O governo federal anunciou nesta terça-feira (31) uma expansão significativa da Rede Nacional de Cursinhos Populares (CPOP), programa que oferece suporte técnico e financeiro a projetos que preparam estudantes de baixa renda para o Exame Nacional do Ensino Médio (Enem). Durante o evento Universidade com a Cara do Povo Brasileiro, realizado no Sambódromo do Anhembi, em São Paulo, o ministro da Educação, Camilo Santana, revelou que o número de cursinhos apoiados deve saltar de 384, em 2025, para 1,2 mil em 2026.

Além do aumento na quantidade de instituições, o investimento no programa também terá um crescimento expressivo. Segundo o ministro, os recursos destinados à CPOP vão subir de R$ 74,4 milhões, em 2025, para R$ 290 milhões no ano que vem. A medida faz parte de um conjunto de ações anunciadas durante o evento, que celebrou os 21 anos do Programa Universidade Para Todos (Prouni), os 14 anos da implementação da Lei de Cotas Raciais na rede de ensino federal e os dez anos da formatura da primeira turma de cotistas.

Outra novidade apresentada foi a criação da Escola Nacional de Hip-Hop (H2E), uma iniciativa do Ministério da Educação que visa integrar a cultura hip-hop ao ambiente escolar. O programa contará com um investimento de R$ 50 milhões nos anos de 2026 e 2027. A portaria que institui a H2E foi assinada durante o evento pelo presidente da República, Luiz Inácio Lula da Silva, e pelo ministro Camilo Santana.

Publicidade
Publicidade

Em sua fala, o ministro defendeu que o programa representa uma inovação curricular. "Por meio da cultura, nós vamos fortalecer o engajamento juvenil, contribuindo, inclusive, para a Lei 10.639, que foi criada pelo presidente Lula", disse Santana, referindo-se à legislação que torna obrigatório o ensino de história e cultura afro-brasileira e africana nas escolas.

O presidente Lula, por sua vez, destacou a necessidade de o Brasil investir cada vez mais em educação para acelerar o desenvolvimento do país. Ele anunciou a intenção do governo de aumentar, até o fim do ano, o número de Institutos Federais de Educação de 140 para 800. "Educação tem que entrar na rubrica de investimento, porque é o investimento mais extraordinário que você faz no país. É quando você prepara o povo daquele país para se formar, para ter conhecimento. E, como não existe, na história da humanidade, nenhum país que evoluiu sem antes investir na educação, nós estamos com quase 400 anos de atraso", afirmou Lula.

O presidente também enalteceu políticas educacionais como o Prouni e a Lei de Cotas, ressaltando que o diploma tem uma importância ainda maior para as mulheres, por significar independência financeira. "Para os homens, a profissão é importante, mas, para a mulher, a profissão é sagrada. Não é só dinheiro, é independência. É conquistar o direito de andar de cabeça erguida", disse. "Quando a mulher tem uma profissão, ela não precisa morar com o homem a troco do prato de comida. Se ele encher o saco, ela fala: a porta está aberta. Vai para onde você quiser, que eu vou cuidar da minha vida", acrescentou.

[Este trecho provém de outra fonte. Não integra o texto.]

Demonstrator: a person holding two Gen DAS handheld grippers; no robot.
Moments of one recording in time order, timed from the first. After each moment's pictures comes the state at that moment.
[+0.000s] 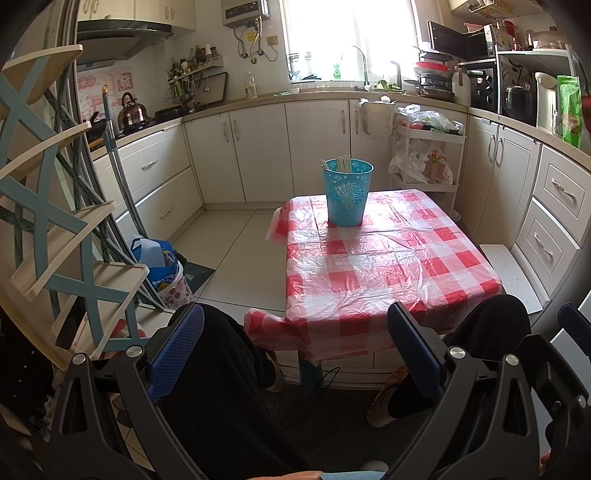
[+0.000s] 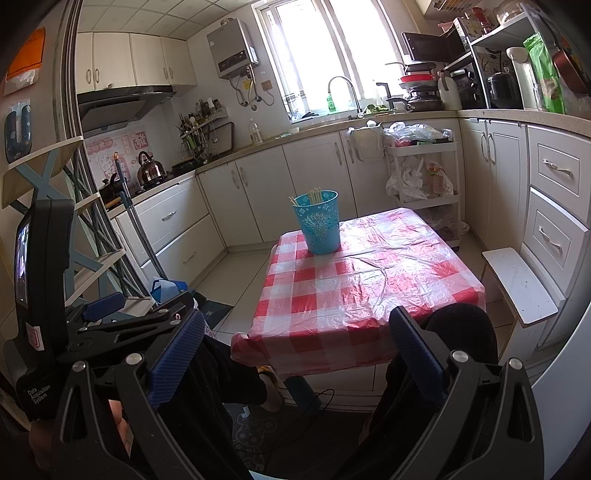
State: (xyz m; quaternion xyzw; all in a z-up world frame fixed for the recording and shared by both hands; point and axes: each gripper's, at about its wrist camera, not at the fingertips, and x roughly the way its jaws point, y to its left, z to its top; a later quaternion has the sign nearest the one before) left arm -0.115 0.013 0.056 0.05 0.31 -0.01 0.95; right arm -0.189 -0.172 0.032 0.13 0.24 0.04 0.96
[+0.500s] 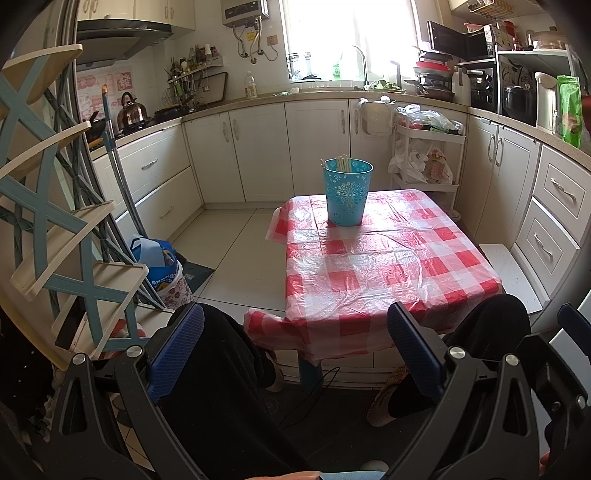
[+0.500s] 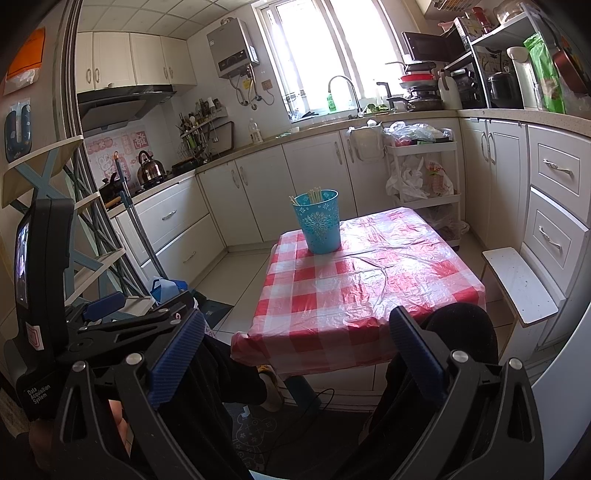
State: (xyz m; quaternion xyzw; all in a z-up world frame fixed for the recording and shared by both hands) left arm -0.115 0.012 0.056 0.05 0.31 -0.01 0.95; right arm -0.189 -0.171 0.031 0.13 0.24 0.04 0.96
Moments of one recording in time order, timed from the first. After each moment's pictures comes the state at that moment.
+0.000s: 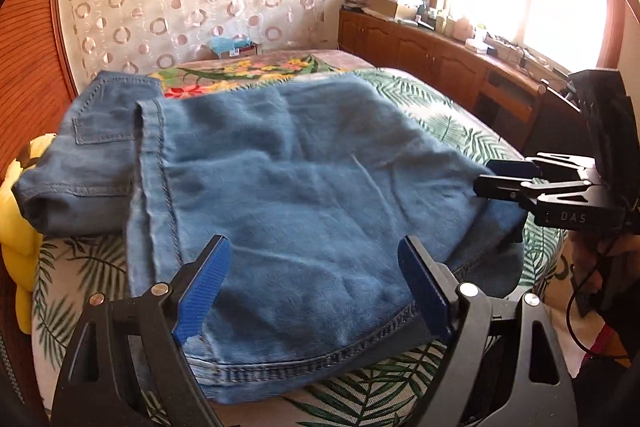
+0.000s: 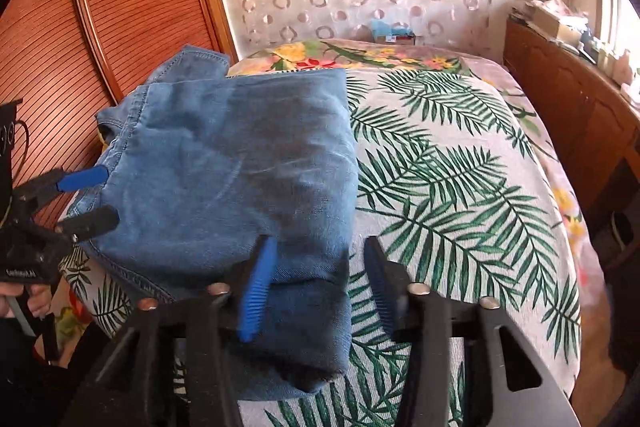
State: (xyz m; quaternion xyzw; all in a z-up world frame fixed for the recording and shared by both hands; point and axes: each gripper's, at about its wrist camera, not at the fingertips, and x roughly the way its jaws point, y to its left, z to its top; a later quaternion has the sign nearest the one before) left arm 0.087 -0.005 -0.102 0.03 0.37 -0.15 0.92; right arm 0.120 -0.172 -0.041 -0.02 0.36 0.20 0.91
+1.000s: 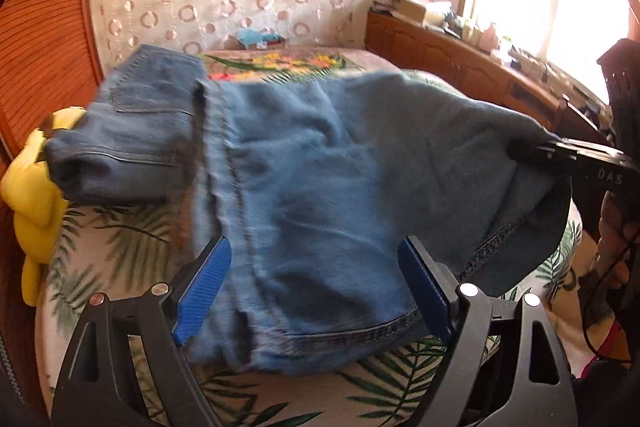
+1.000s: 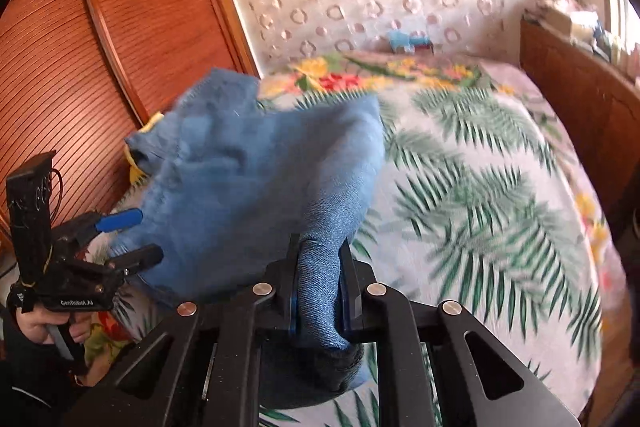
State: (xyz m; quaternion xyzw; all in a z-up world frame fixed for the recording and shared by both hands) left arm 0.071 0.034 -0.097 0.00 0.36 -0.11 0.93; right arm 0.130 -0.137 -0.005 0.00 0.32 0.25 0.92
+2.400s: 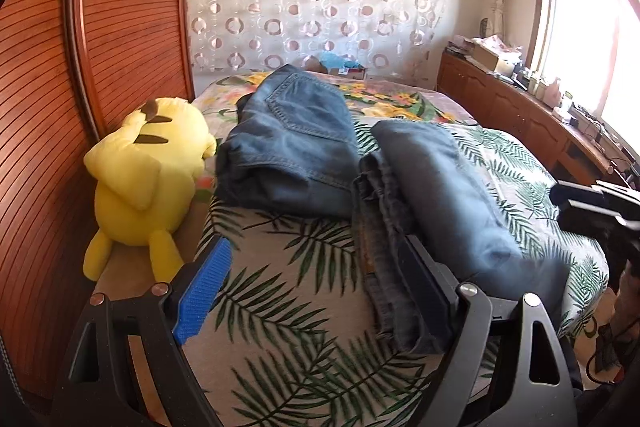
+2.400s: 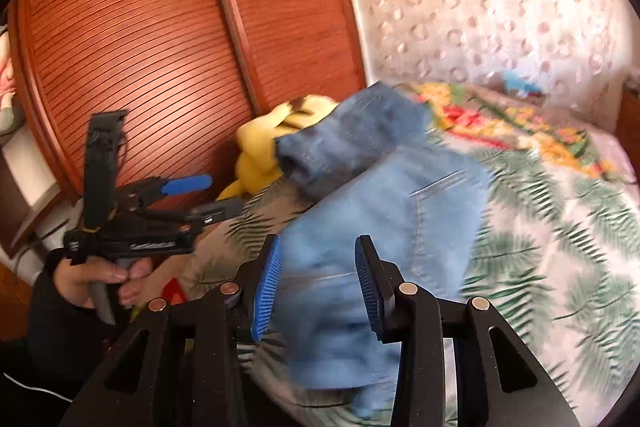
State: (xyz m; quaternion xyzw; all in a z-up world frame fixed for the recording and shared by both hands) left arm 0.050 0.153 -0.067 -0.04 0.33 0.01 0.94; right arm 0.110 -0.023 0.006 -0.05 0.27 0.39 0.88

De acordo com dados apresentados pelo Ministério da Educação, o Prouni bateu recorde em 2026, com 594,5 mil bolsas em universidades particulares oferecidas no primeiro semestre. Mais de 65% dos bolsistas são autodeclarados pretos, pardos ou indígenas. Nos últimos quatro anos, de 2023 a 2026, o programa criou 2,3 milhões de bolsas. Desde sua criação, em 2005, o Prouni contabiliza 27,1 milhões de inscrições em seus processos seletivos, 7,7 milhões de bolsas de estudo ofertadas, 3,6 milhões de vagas ocupadas e, até 2025, 1,5 milhão de alunos formados.

A Lei de Cotas, implementada em 2012, resultou em cerca de 2 milhões de cotistas matriculados em universidades públicas e privadas nos últimos 14 anos. Foram 790 mil cotistas pelo Sistema de Seleção Unificada (Sisu) do Ministério da Educação, 1,1 milhão pelo Prouni, e 29,6 mil pelo Fundo de Financiamento Estudantil (Fies). Em 2023, a Nova Lei de Cotas incluiu estudantes quilombolas entre os beneficiados. De 2024 a 2026, 95 mil cotistas ingressaram no ensino superior.

Além do presidente Lula e do ministro da Educação, o evento contou com a presença da ministra da Igualdade Racial, Anielle Franco, do vice-presidente Geraldo Alckmin e do ex-ministro da Fazenda Fernando Haddad. Segundo os organizadores, a cerimônia reuniu cerca de 15 mil pessoas, entre estudantes cotistas, alunos de cursinhos populares, jovens e representantes de movimentos sociais.